Escargots Crème Pâtissière

Cream-filled escargots, often called Schneckekueche in Alsatian (snail cake), are an Alsatian, Mosellan, and German brioche-style pastry that appeared at the end of the 19th century. This specialty, a close cousin of pain aux raisins, is traditionally filled with pastry cream and sometimes chocolate chips or raisins.

INGREDIENTS

500 Gr. All-purpose flour (type 0000)
25 Gr. Fresh yeast (or 8 g dry yeast)
100 Gr. Sugar
2 eggs at room temperature
200 Ml warm milk
100 Gr. soft butter – room temperature
1 Teaspoon vanilla
1 pinch of salt

🔹 Custard (Crème Pâtissière)
500 Ml milk
3 egg yolks
100 Gr. sugar
40 Gr. cornstarch
1 teaspoon Vanilla
1 tablespoon Butter

PREPARATION

Activate the yeast
Mix the yeast with warm milk and one tablespoon of sugar.

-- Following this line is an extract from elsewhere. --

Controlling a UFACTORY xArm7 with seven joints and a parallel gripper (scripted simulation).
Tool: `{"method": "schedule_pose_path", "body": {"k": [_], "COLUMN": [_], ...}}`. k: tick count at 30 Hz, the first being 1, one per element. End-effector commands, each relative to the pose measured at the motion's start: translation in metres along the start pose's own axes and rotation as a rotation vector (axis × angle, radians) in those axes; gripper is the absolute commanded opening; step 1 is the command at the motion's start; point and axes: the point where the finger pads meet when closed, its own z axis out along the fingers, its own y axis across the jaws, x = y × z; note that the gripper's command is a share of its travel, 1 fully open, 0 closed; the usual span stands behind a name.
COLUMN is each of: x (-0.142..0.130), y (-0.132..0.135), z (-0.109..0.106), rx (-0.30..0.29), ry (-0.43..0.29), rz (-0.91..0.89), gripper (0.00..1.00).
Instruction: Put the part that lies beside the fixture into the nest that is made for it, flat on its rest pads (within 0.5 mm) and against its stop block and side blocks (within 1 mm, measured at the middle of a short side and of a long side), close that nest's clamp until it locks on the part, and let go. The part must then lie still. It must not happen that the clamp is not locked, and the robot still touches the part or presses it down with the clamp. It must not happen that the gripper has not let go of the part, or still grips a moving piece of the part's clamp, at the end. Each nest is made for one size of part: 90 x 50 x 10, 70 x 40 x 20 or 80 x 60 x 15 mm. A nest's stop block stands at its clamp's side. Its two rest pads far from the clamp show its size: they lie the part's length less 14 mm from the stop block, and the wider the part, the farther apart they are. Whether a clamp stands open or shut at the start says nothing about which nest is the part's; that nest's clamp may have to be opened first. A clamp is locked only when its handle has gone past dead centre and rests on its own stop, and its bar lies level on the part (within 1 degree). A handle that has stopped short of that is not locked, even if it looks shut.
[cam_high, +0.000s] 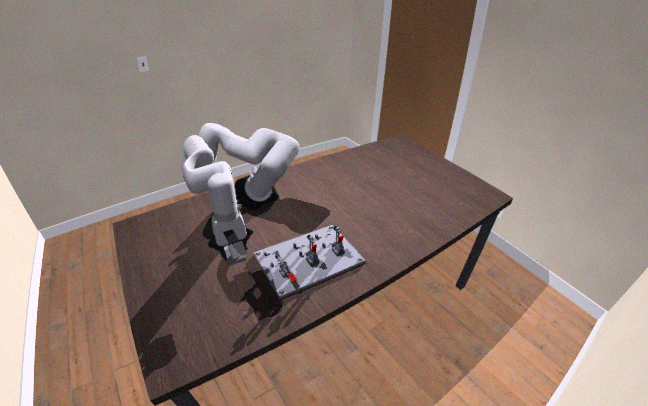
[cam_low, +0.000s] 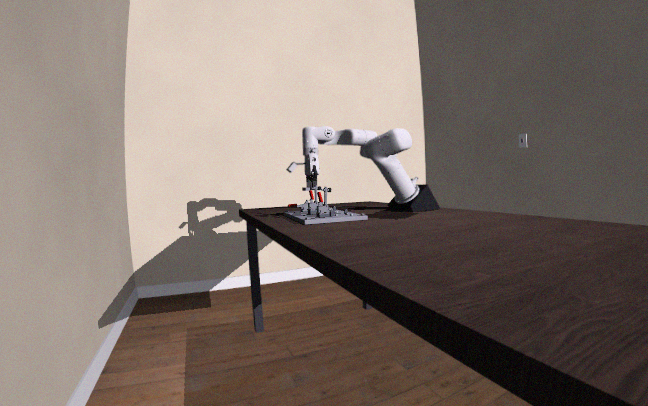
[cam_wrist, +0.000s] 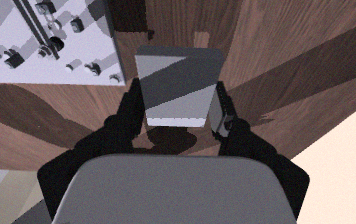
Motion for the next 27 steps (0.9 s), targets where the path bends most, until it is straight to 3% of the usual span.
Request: {"method": "schedule_pose_path", "body": {"k": [1,27], "x": [-0.0027,-0.0083], "y": [0.0008,0.0008], "z": [0.0025,0.0094], "rx": [-0.003,-0.003], "ry": [0.002,0.002], "rz": [0.001,0.001], "gripper": [0.0,0.0]}}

Let rest for about 10 minutes until the mixture becomes foamy. If you are using fresh yeast, simply dissolve it in the warm milk with a tablespoon of the sugar.

Prepare the dough
In a large bowl, combine the flour, sugar, and salt. Add the eggs, vanilla, and activated yeast. Knead the dough while gradually incorporating the softened butter. Continue kneading for 10–15 minutes until smooth and elastic. Cover and let rise for 1 hour, until doubled in size.

Make the custard
Heat the milk in a saucepan. In a separate bowl, whisk the egg yolks with sugar and cornstarch. Slowly pour in the hot milk while stirring constantly. Return to the heat and cook until thickened, stirring continuously. Remove from heat, then add the vanilla and butter. Cover directly with plastic wrap (touching the surface) and let cool.

Shaping
Roll out the dough into a large rectangle. Transfer the custard to a piping bag or spread with a offset spatula.cream Roll the dough into a log shape, then cut into spiral slices.

Baking
Place the pieces on a baking tray. Let rise again for 30–40 minutes. Brush with beaten egg, then bake at 180 °C (350 °F) for 18–22 minutes, until nicely golden.